The final marginalisation step is where the real challenge is. We can choose to compute these integrals either explicitely (e.g. using some quadrature method like R-INLA) or by sampling over the hyperparameters (as is the case in Stan). I’ll most likely go with sampling. Then under the umbrella of sampling, there’s an entire family of methods to pick from: Hamiltonian methods (NUTS), MCMC methods, Quasi-Monte Carlo, etc. Furthermore, some samplers only work with continuous variables while others work for discrete ones. I suspect that this will require a significant amount of work throughout the GSoC project, but for now, I’ll just go with a continuous sampler.

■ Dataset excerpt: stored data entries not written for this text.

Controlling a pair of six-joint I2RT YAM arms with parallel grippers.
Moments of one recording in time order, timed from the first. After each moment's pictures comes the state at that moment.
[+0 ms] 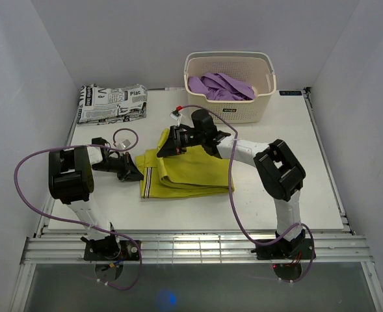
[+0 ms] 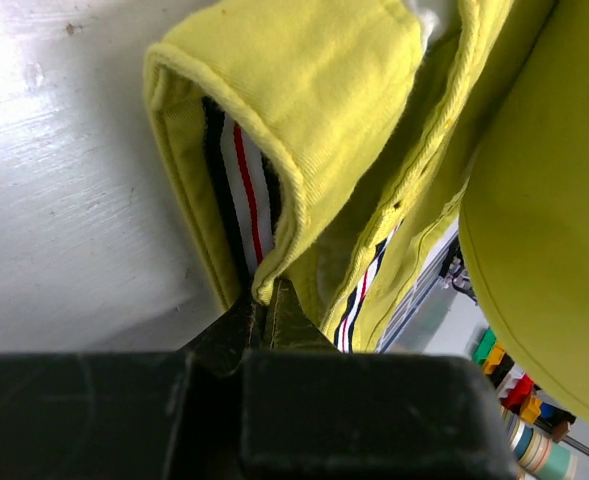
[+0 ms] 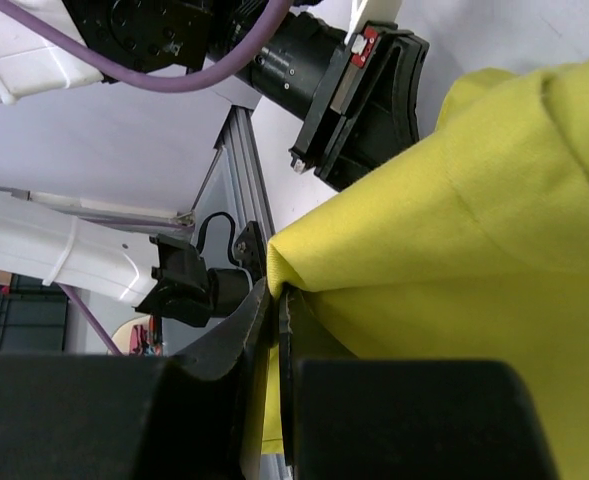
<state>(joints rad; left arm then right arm) 0.17 1.84 0.91 -0.53 0.89 0.02 0.73 1.99 1.36 0.31 -0.86 0.80</state>
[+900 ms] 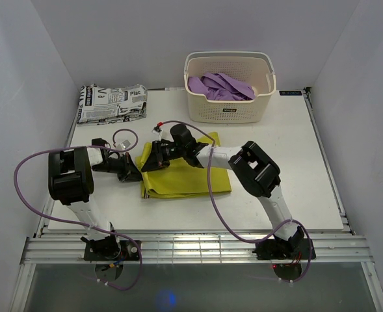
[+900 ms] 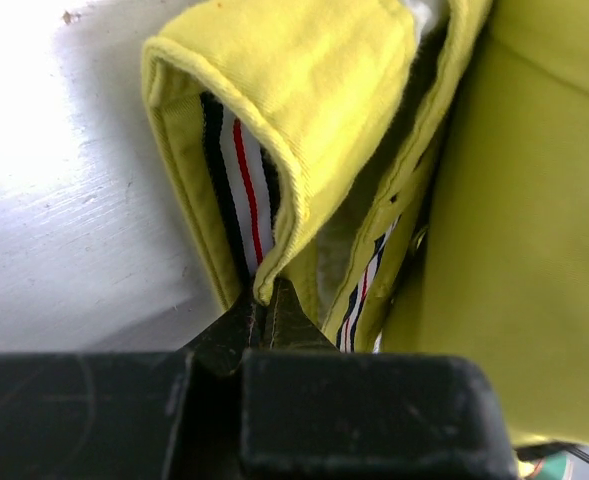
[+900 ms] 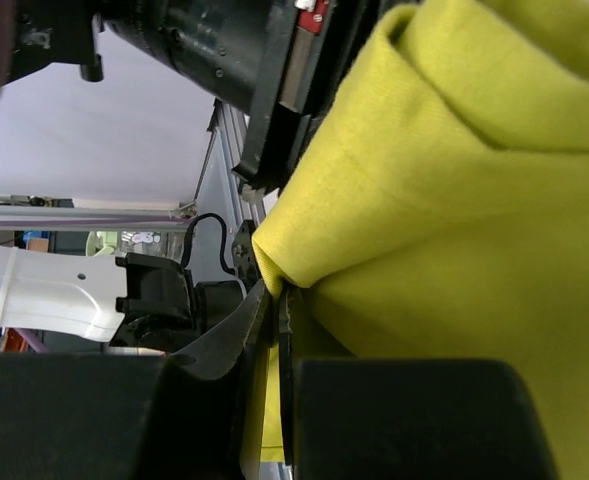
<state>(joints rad) 0.17 1.83 0.89 -0.50 0.90 -0.01 0.87 2.22 1.49 0.39 -0.80 0.91</state>
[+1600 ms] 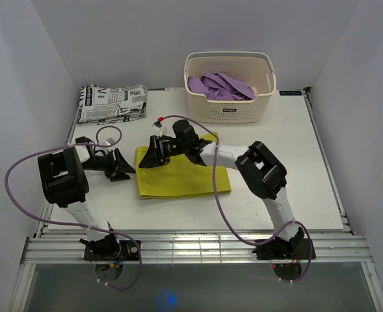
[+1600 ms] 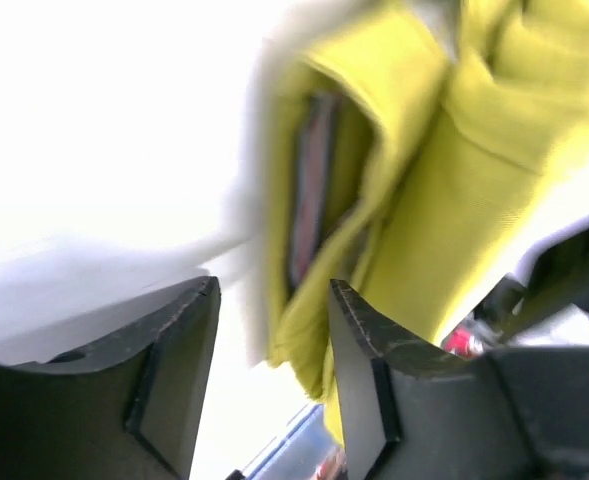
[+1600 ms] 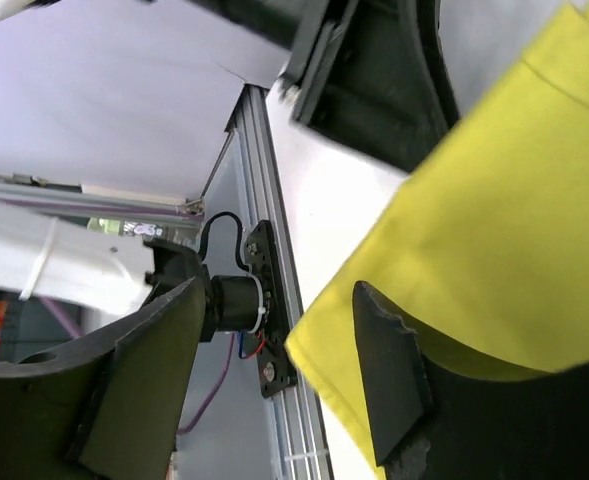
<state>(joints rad) 0.29 1.82 0.96 -0.63 0.86 -0.02 0.86 2.18 1.48 0.40 -0.81 0.89</state>
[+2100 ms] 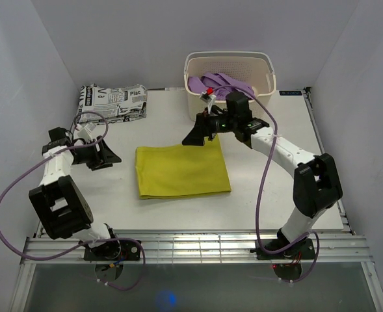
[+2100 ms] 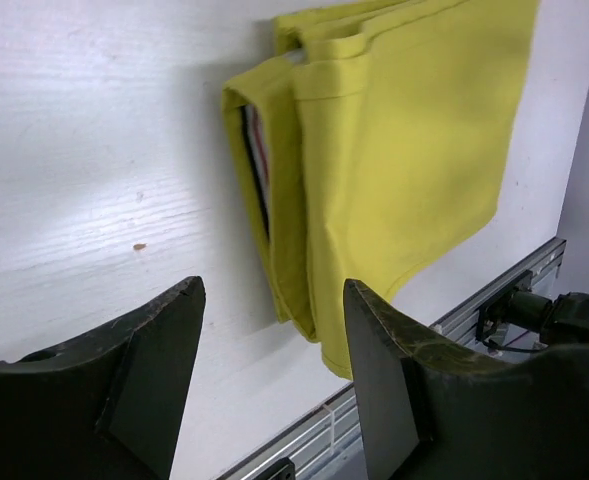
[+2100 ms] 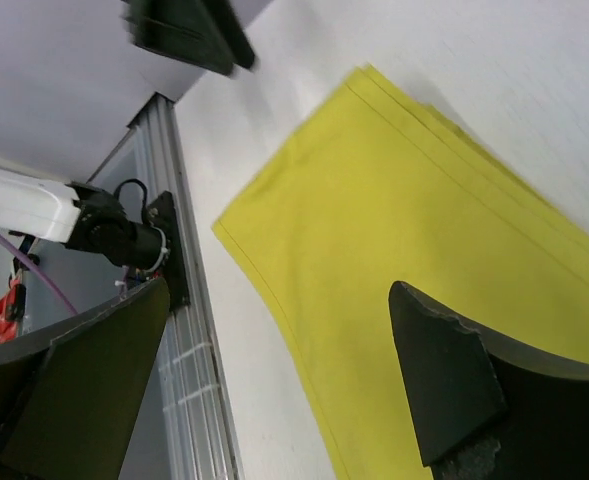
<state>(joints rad) 0.44 1.51 1.04 -0.79 0.82 0.16 0.57 1.70 1.34 0.00 -0.89 0.34</state>
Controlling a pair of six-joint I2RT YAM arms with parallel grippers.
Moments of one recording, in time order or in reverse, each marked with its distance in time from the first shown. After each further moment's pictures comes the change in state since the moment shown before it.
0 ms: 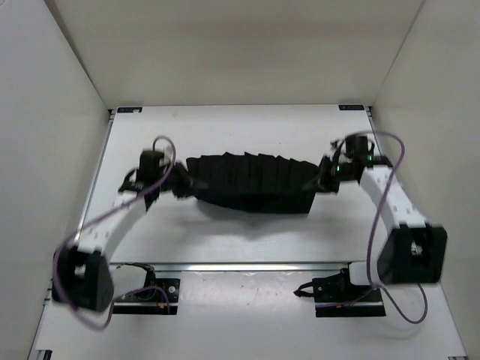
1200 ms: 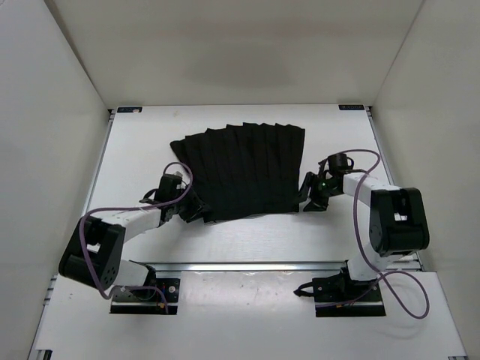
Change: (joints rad) left arm -0.096 0.278 -0.190 0.327 -0.232 0.008; right arm 0.017 0.336 -0.127 0.381 0.100 -0.010
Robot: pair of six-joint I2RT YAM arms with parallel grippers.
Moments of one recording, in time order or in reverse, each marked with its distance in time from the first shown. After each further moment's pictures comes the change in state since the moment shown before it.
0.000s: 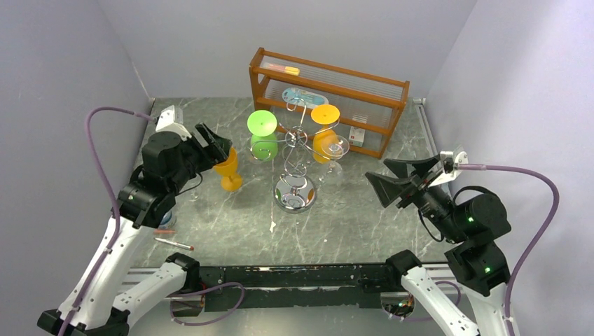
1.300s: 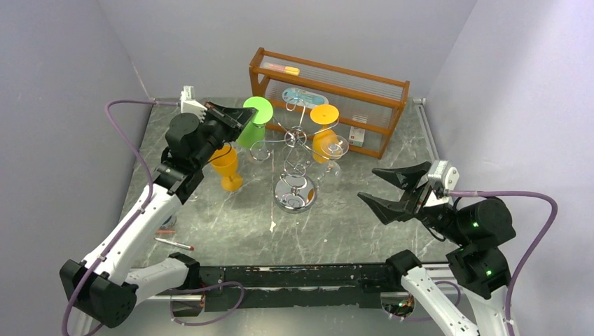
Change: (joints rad) left arm -0.032 0.241 -0.064 0.603 0.138 -0.468; right arm 0.000 -0.018 -0.011 0.049 -0.288 -0.203
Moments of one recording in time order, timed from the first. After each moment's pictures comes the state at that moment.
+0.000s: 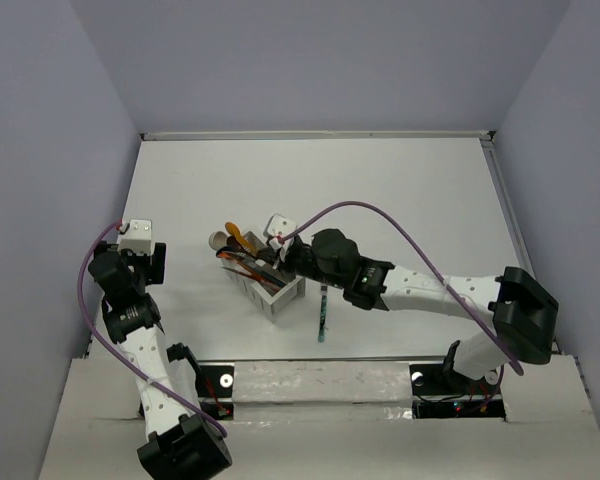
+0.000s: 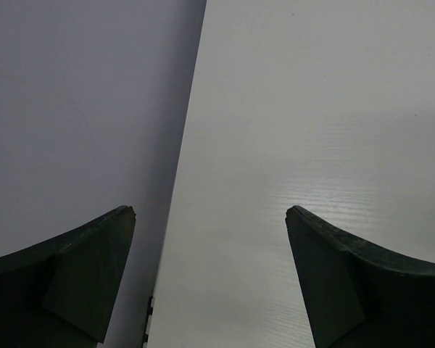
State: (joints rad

I also decided to go back and refactor the Laplace approximation to take the following form:

\begin{equation} p_G(x) = N(x_0, T) \end{equation}

Where \(x_0\) is the mode and \(T = Q - f^"(x_0)\) is the precision matrix. I did so as I felt that returning it as a normal distribution would be more elegant, readable and “complete”, rather than as a hardcoded log probability. However, after discussing with Theo, it may be better to explicitely return the log probability after all, given that I do end up simply getting the log probability of the normal straight after obtaining it. However, instead of writing the full Laplace log probability, we can instead write it as the log probability of the above normal:

\begin{equation} \log(p_G(x)) = -\frac{1}{2} (x - x_0)^T T (x - x_0) + \frac{1}{2} \text{logdet}(T) - \frac{d}{2}\log(2\pi) \end{equation}

Which is much more elegant and compact than the form presented in #3. As an additional aside, the literature seems to suggest that we evaulate the above at \(x_0\), but that would suggest to me that all we’re after is simply \(\frac{1}{2} \text{logdet}(T) - \frac{d}{2}\log(2\pi)\) given that the quadratic form would always be zero at \(x = x_0\). I’ll find out sooner or later, but for now I’m assuming \(x\) can be any number.